TASK ITEM
Output the whole listing exactly, except for the pictures in it.

AVAILABLE DATA
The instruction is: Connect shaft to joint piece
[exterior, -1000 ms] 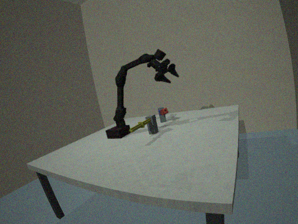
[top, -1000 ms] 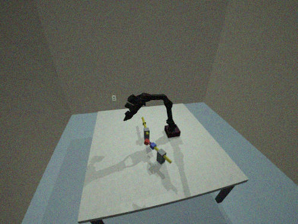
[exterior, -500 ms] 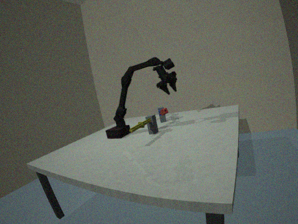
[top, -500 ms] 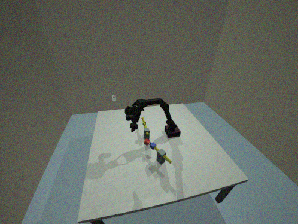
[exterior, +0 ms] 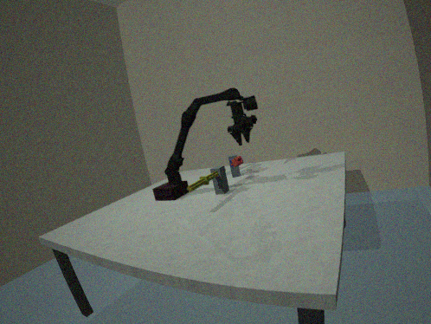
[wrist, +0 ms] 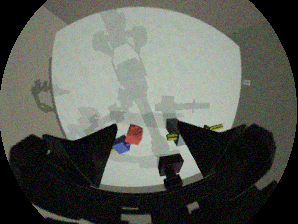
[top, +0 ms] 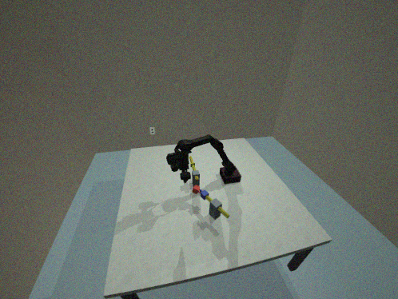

SOLUTION FOR THIS EXERCISE
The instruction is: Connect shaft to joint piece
[exterior, -1000 ms] 
[top, -1000 ms] 
[exterior, -500 ms] 
[top, -500 ms] 
[exterior, +0 ms] 
[wrist, +0 ms] 
[top, +0 ms] 

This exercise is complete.